- **Work to complete**
Word for word, give the entries back.

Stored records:
──────────

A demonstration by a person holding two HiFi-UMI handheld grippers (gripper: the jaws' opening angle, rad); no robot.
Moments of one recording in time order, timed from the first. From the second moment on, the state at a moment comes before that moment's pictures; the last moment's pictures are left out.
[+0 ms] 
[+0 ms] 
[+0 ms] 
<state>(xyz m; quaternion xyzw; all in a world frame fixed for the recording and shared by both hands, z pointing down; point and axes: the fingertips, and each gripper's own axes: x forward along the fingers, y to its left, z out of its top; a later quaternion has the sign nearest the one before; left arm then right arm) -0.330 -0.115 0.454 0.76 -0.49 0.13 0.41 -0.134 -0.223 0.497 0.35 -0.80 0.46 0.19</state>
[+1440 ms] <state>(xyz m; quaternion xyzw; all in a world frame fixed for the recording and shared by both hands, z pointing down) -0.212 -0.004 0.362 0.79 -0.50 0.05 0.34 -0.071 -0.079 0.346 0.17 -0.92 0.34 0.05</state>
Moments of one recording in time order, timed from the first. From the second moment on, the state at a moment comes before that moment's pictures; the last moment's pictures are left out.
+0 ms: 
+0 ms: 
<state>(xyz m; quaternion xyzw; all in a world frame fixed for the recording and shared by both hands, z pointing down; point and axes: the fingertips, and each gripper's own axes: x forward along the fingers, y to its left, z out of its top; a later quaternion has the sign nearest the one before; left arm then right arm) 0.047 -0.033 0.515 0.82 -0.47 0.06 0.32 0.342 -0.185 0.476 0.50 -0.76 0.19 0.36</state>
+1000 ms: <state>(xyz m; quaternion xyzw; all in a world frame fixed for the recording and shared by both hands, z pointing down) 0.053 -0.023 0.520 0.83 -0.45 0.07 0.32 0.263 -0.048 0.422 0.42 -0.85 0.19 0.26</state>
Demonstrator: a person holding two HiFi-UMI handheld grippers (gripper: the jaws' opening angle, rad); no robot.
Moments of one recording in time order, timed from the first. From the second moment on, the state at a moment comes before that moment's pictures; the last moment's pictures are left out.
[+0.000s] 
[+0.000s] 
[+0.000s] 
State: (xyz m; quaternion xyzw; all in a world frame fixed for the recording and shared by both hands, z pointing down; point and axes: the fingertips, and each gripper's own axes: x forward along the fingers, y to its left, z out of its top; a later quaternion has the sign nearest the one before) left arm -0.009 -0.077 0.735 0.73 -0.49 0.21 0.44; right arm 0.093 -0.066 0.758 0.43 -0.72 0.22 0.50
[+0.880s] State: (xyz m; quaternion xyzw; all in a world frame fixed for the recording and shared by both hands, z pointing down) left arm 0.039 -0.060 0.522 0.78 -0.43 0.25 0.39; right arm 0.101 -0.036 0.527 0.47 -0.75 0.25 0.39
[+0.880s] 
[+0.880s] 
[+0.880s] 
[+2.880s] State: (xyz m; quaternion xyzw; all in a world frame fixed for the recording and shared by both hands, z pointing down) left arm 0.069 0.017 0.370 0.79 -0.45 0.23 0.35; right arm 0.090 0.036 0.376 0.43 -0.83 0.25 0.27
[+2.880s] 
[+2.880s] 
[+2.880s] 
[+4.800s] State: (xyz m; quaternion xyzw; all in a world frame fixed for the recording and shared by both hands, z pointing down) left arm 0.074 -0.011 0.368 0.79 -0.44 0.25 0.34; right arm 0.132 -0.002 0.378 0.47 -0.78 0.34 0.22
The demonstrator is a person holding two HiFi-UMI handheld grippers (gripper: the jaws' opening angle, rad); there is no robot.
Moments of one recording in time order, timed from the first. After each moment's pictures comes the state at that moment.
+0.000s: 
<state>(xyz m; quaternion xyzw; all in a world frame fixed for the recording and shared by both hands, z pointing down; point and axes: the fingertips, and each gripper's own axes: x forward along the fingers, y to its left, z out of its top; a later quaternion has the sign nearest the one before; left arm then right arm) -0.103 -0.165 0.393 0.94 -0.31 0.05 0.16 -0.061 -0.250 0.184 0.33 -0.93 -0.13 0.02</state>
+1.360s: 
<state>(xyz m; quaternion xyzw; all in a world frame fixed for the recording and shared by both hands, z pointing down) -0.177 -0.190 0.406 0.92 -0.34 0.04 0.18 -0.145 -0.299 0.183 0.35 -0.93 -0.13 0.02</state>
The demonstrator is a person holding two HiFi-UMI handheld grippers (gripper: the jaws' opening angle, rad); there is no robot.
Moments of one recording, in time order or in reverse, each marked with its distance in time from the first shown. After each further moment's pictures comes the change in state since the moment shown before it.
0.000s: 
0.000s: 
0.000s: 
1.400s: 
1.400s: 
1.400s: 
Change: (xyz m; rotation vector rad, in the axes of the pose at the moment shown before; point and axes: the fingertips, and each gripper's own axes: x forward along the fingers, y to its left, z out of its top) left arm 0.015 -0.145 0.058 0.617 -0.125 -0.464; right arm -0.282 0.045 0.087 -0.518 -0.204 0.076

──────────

- **Answer box**
A demonstration by a person holding two HiFi-UMI handheld grippers (gripper: the jaws' opening angle, rad); no robot.
Moments of one recording in time order, timed from the first. From the second moment on, the state at a moment comes before that moment's pictures; the last moment's pictures are left out.
[+0 ms] 
[+0 ms] 
[+0 ms] 
<state>(xyz m; quaternion xyzw; all in a world frame fixed for the recording and shared by both hands, z pointing down; point and axes: the fingertips, and each gripper's own axes: x forward along the fingers, y to its left, z out of its top; a later quaternion has the sign nearest the one before; left arm then right arm) -0.330 -0.115 0.454 0.76 -0.49 0.13 0.41 -0.134 -0.223 0.497 0.35 -0.80 0.46 0.19</state>
[+1440 ms] <state>(xyz m; quaternion xyzw; all in a world frame fixed for the recording and shared by both hands, z pointing down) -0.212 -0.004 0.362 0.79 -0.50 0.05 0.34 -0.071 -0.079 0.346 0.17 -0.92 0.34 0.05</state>
Moments of one recording in time order, timed from the first. From the second moment on, the state at a moment comes before that moment's pictures; the last moment's pictures are left out.
+0 ms: 
+0 ms: 
<state>(xyz m; quaternion xyzw; all in a world frame fixed for the recording and shared by both hands, z pointing down; point and axes: the fingertips, and each gripper's own axes: x forward along the fingers, y to its left, z out of its top; a later quaternion has the sign nearest the one before; left arm then right arm) 0.047 -0.033 0.515 0.82 -0.47 0.06 0.32 0.342 -0.185 0.476 0.50 -0.76 0.19 0.36</state>
+1000 ms: <state>(xyz m; quaternion xyzw; all in a world frame fixed for the recording and shared by both hands, z pointing down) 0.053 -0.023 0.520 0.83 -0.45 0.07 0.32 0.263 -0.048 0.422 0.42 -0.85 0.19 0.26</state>
Demonstrator: a person holding two HiFi-UMI handheld grippers (gripper: the jaws' opening angle, rad); no robot.
Moments of one recording in time order, timed from the first. From the second moment on, the state at a moment comes before that moment's pictures; the last moment's pictures are left out.
[+0.000s] 
[+0.000s] 
[+0.000s] 
State: (xyz m; quaternion xyzw; all in a world frame fixed for the recording and shared by both hands, z pointing down; point and axes: the fingertips, and each gripper's own axes: x forward along the fingers, y to its left, z out of its top; a later quaternion has the sign nearest the one before) left arm -0.009 -0.077 0.735 0.73 -0.49 0.21 0.44; right arm 0.093 -0.066 0.758 0.43 -0.72 0.22 0.50
[+0.880s] State: (xyz m; quaternion xyzw; all in a world frame fixed for the recording and shared by both hands, z pointing down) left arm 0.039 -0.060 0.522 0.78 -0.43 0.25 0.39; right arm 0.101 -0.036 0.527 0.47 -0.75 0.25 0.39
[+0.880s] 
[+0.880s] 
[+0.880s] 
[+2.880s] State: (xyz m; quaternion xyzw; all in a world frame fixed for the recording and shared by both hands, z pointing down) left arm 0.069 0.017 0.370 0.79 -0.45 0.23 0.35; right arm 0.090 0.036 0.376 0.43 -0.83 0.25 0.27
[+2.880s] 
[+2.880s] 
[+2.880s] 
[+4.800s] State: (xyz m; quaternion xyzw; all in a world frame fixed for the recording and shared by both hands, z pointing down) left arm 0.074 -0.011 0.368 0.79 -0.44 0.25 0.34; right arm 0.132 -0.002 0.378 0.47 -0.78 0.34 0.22
The demonstrator is a person holding two HiFi-UMI handheld grippers (gripper: the jaws' opening angle, rad); there is no robot.
Moments of one recording in time order, timed from the first. After each moment's pictures comes the state at that moment.
+0.000s: 
<state>(xyz m; quaternion xyzw; all in a world frame fixed for the recording and shared by both hands, z pointing down; point and axes: the fingertips, and each gripper's own axes: x forward along the fingers, y to its left, z out of its top; a later quaternion has the sign nearest the one before; left arm then right arm) -0.103 -0.165 0.393 0.94 -0.31 0.05 0.16 -0.061 -0.250 0.184 0.33 -0.93 -0.13 0.02</state>
+1.360s: 
<state>(xyz m; quaternion xyzw; all in a world frame fixed for the recording and shared by both hands, z pointing down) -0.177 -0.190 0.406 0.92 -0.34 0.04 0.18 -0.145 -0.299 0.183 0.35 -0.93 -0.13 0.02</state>
The demonstrator is a person holding two HiFi-UMI handheld grippers (gripper: the jaws' opening angle, rad); there is no robot.
Moments of one recording, in time order or in reverse, each marked with its distance in time from the first shown. After each further moment's pictures comes the change in state since the moment shown before it.
0.000s: 
0.000s: 
0.000s: 
1.400s: 
1.400s: 
1.400s: 
Change: (xyz m; rotation vector rad, in the axes of the pose at the moment shown before; point and axes: the fingertips, and each gripper's own axes: x forward along the fingers, y to its left, z out of its top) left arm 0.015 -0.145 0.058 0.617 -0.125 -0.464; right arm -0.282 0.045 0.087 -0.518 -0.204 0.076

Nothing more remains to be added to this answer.